## What is being asked
The full set of records below is to be reproduced without a single alteration.

Dataset items:
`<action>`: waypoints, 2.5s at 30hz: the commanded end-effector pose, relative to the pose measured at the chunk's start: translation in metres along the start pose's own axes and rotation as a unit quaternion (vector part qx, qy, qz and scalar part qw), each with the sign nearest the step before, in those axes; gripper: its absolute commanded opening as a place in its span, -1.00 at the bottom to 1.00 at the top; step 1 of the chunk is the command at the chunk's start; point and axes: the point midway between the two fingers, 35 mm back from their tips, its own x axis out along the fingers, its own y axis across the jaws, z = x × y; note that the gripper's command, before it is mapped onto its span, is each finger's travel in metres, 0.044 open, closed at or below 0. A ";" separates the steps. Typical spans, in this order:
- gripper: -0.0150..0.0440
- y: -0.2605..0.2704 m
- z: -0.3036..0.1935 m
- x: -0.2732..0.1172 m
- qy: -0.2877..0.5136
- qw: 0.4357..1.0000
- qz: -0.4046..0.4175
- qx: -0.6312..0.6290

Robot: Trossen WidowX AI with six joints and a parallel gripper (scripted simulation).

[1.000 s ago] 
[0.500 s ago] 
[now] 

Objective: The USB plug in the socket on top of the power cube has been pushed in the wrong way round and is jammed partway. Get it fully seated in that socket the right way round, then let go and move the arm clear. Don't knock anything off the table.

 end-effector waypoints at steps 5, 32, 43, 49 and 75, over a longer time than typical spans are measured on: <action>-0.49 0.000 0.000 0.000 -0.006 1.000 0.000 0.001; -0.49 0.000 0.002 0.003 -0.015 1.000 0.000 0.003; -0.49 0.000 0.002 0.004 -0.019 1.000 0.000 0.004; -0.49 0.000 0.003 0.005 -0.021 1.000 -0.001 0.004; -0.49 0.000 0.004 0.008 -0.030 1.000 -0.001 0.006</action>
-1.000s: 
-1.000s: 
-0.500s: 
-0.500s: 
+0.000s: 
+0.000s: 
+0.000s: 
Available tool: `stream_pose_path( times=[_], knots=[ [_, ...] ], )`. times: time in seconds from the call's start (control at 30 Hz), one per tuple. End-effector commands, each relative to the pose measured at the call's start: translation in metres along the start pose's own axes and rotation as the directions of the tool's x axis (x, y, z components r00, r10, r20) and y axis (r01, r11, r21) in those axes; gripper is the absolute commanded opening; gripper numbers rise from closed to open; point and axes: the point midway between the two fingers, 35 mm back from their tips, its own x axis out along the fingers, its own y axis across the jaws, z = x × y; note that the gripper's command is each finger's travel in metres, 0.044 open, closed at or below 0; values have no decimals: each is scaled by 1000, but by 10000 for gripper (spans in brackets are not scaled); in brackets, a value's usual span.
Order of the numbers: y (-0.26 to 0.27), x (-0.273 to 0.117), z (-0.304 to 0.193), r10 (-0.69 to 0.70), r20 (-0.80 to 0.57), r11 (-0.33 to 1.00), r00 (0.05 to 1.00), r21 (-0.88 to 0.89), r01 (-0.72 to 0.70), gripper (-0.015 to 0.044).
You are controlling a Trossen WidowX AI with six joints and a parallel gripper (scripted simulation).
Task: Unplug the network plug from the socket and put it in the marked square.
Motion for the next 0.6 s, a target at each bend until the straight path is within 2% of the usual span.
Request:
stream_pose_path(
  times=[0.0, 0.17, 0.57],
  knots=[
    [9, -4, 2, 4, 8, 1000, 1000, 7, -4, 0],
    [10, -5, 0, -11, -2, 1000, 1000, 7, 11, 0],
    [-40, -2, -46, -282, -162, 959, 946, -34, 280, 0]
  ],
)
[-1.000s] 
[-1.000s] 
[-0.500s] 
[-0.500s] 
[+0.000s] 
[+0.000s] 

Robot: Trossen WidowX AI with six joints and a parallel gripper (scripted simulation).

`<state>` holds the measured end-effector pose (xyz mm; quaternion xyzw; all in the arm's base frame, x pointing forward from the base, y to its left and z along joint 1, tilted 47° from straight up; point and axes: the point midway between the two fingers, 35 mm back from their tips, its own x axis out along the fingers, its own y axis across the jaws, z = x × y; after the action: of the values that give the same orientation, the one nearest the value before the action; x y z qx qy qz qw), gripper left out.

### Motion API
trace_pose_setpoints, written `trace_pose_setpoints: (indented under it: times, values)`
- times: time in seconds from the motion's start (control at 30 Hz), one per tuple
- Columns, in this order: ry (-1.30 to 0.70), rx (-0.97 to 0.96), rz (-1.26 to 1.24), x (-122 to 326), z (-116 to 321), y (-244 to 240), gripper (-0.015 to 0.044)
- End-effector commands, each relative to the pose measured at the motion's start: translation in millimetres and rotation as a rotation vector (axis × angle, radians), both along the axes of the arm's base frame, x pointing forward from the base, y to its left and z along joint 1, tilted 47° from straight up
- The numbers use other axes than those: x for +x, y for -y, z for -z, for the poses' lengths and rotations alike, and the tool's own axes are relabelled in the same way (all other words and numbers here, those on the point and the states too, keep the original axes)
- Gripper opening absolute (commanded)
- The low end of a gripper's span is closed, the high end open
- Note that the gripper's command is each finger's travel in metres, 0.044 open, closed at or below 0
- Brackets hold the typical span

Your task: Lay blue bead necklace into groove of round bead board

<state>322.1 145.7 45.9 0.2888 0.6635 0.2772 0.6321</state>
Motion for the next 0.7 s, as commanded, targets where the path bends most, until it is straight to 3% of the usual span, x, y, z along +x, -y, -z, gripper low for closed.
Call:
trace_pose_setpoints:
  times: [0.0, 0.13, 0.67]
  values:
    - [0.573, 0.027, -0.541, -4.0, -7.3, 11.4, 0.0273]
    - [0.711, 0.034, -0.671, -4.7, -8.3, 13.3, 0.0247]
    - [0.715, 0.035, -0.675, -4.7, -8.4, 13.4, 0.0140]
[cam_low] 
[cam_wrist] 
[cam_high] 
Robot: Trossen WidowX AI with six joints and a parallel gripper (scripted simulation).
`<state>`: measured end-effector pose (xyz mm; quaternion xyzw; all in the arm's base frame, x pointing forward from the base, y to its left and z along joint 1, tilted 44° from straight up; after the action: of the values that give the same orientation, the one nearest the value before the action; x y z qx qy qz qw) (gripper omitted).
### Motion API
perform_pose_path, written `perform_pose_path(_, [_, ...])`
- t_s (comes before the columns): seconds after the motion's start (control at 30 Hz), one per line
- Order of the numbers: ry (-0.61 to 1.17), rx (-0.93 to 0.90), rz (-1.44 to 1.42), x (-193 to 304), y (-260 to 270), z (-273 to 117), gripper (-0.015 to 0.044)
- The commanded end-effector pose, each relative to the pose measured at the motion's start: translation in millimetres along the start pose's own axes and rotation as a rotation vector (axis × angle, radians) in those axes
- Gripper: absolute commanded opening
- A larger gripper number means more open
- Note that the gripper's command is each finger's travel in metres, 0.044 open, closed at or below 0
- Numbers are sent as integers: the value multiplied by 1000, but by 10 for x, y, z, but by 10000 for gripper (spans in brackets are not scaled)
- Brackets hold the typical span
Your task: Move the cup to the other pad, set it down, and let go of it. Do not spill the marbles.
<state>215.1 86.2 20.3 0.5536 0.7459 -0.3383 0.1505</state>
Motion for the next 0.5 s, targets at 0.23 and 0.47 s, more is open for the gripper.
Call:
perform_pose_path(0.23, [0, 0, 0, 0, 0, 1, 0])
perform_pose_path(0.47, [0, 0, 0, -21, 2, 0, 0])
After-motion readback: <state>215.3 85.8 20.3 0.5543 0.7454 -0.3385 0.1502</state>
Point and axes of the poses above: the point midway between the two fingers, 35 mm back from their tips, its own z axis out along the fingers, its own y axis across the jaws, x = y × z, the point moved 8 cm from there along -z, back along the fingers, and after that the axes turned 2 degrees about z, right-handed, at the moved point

## Solution to the problem
`<action>`: waypoints, 2.5s at 30hz: the commanded end-effector pose, relative to the pose measured at the chunk's start: translation in metres along the start pose's own axes and rotation as a unit quaternion (vector part qx, qy, qz and scalar part qw), each with the sign nearest the step before, in those axes; gripper: its absolute commanded opening as a place in its span, -1.00 at the bottom to 1.00 at the top; step 1 of the chunk is the command at the chunk's start; point and axes: the point midway between the two fingers, 35 mm back from their tips, its own x axis out along the fingers, its own y axis across the jaws, z = x × y; note that the gripper's command, before it is mapped onto its span, is each finger's travel in metres, 0.044 open, closed at or below 0. A ";" separates the steps. Typical spans, in this order:
- gripper: -0.0150..0.0440
- y: -0.2605..0.2704 m
- z: -0.3036..0.1935 m
- x: -0.2732..0.1172 m
- qy: -0.2877..0.5136
- qw: 0.4357..1.0000
- qz: -0.4046..0.4175
- qx: -0.6312..0.6290

Robot: Trossen WidowX AI with six joints and a parallel gripper (scripted simulation).

[1.000 s ago] 
[0.500 s ago] 
[now] 

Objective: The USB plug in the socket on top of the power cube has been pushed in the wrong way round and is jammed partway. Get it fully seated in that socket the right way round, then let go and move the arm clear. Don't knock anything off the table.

 end-effector waypoints at steps 5, 32, 43, 49 and 75, over a longer time than typical spans are measured on: <action>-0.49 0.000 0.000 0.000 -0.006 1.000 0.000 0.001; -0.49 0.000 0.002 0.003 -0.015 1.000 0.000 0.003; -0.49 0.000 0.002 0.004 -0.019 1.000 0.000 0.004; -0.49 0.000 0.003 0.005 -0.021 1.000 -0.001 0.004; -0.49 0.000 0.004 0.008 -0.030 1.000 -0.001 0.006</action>
-1.000s: 
-1.000s: 
-0.500s: 
-0.500s: 
+0.000s: 
+0.000s: 
+0.000s: 
Available tool: `stream_pose_path( times=[_], knots=[ [_, ...] ], )`. times: time in seconds from the call's start (control at 30 Hz), one per tuple. End-effector commands, each relative to the pose measured at the call's start: translation in metres along the start pose's own axes and rotation as the directions of the tool's x axis (x, y, z components r00, r10, r20) and y axis (r01, r11, r21) in those axes; gripper is the absolute commanded opening; gripper numbers rise from closed to open; point and axes: the point midway between the two fingers, 35 mm back from their tips, its own x axis out along the fingers, its own y axis across the jaws, z = x × y; note that the gripper's command is each finger's travel in metres, 0.044 open, closed at or below 0; values have no decimals: each is scaled by 1000, but by 10000 for gripper (spans in brackets are not scaled); in brackets, a value's usual span.
Order of the numbers: y (-0.26 to 0.27), x (-0.273 to 0.117), z (-0.304 to 0.193), r10 (-0.69 to 0.70), r20 (-0.80 to 0.57), r11 (-0.33 to 1.00), r00 (0.05 to 1.00), r21 (-0.88 to 0.89), r01 (-0.72 to 0.70), gripper (-0.015 to 0.044).
You are controlling a Trossen WidowX AI with six joints and a parallel gripper (scripted simulation).
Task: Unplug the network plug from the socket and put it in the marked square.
Motion for the next 0.6 s, a target at each bend until the straight path is within 2% of the usual span.
Request:
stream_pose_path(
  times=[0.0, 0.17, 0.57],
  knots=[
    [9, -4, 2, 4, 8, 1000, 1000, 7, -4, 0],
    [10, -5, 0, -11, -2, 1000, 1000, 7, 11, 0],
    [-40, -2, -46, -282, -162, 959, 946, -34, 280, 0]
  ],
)
[-1.000s] 
[-1.000s] 
[-0.500s] 
[-0.500s] 
[+0.000s] 
[+0.000s] 

Robot: Trossen WidowX AI with six joints and a parallel gripper (scripted simulation).

`<state>` holds the measured end-effector pose (xyz mm; quaternion xyzw; all in the arm's base frame, x pointing forward from the base, y to its left and z along joint 1, tilted 47° from straight up; point and axes: the point midway between the two fingers, 35 mm back from their tips, its own x axis out along the fingers, its own y axis across the jaws, z = x × y; after the action: of the values that give the same orientation, the one nearest the value before the action; x y z qx qy qz qw), gripper left out.

### Motion API
trace_pose_setpoints, written `trace_pose_setpoints: (indented under it: times, values)`
- times: time in seconds from the motion's start (control at 30 Hz), one per tuple
- Columns, in this order: ry (-1.30 to 0.70), rx (-0.97 to 0.96), rz (-1.26 to 1.24), x (-122 to 326), z (-116 to 321), y (-244 to 240), gripper (-0.015 to 0.044)
- End-effector commands, each relative to the pose measured at the motion's start: translation in millimetres and rotation as a rotation vector (axis × angle, radians), both along the axes of the arm's base frame, x pointing forward from the base, y to its left and z along joint 1, tilted 47° from straight up
- The numbers use other axes than those: x for +x, y for -y, z for -z, for the poses' lengths and rotations alike, and the tool's own axes are relabelled in the same way (all other words and numbers here, those on the point and the states too, keep the original axes)
- Gripper opening absolute (commanded)
- The low end of a gripper's span is closed, the high end open
- Note that the gripper's command is each finger's travel in metres, 0.044 open, closed at or below 0
- Brackets hold the typical span

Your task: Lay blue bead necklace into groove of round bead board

<state>322.1 145.7 45.9 0.2888 0.6635 0.2772 0.6321</state>
Motion for the next 0.7 s, as commanded, targets where the path bends most, until it is straight to 3% of the usual span, x, y, z along +x, -y, -z, gripper low for closed.
Call:
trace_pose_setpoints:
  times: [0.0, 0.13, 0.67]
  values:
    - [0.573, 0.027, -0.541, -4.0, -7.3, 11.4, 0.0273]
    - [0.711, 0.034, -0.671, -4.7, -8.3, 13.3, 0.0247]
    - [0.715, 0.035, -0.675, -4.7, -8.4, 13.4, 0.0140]
[cam_low] 
[cam_wrist] 
[cam_high] 
Robot: Trossen WidowX AI with six joints and a parallel gripper (scripted simulation).
`<state>`: measured end-effector pose (xyz mm; quaternion xyzw; all in the arm's base frame, x pointing forward from the base, y to its left and z along joint 1, tilted 44° from straight up; after the action: of the values that give the same orientation, the one nearest the value before the action; x y z qx qy qz qw) (gripper omitted).
### Motion API
perform_pose_path, written `perform_pose_path(_, [_, ...])`
- t_s (comes before the columns): seconds after the motion's start (control at 30 Hz), one per line
- Order of the numbers: ry (-0.61 to 1.17), rx (-0.93 to 0.90), rz (-1.44 to 1.42), x (-193 to 304), y (-260 to 270), z (-273 to 117), gripper (-0.015 to 0.044)
- The commanded end-effector pose, each relative to the pose measured at the motion's start: translation in millimetres along the start pose's own axes and rotation as a rotation vector (axis × angle, radians) in those axes
- Gripper: absolute commanded opening
- A larger gripper number means more open
- Note that the gripper's command is each finger's travel in metres, 0.044 open, closed at or below 0
- Numbers are sent as integers: the value multiplied by 1000, but by 10 for x, y, z, but by 10000 for gripper (spans in brackets are not scaled)
- Brackets hold the typical span
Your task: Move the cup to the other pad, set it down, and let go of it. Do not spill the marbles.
<state>215.1 86.2 20.3 0.5536 0.7459 -0.3383 0.1505</state>
Motion for the next 0.5 s, targets at 0.23 and 0.47 s, more is open for the gripper.
Call:
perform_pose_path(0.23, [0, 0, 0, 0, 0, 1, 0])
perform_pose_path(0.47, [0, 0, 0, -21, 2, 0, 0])
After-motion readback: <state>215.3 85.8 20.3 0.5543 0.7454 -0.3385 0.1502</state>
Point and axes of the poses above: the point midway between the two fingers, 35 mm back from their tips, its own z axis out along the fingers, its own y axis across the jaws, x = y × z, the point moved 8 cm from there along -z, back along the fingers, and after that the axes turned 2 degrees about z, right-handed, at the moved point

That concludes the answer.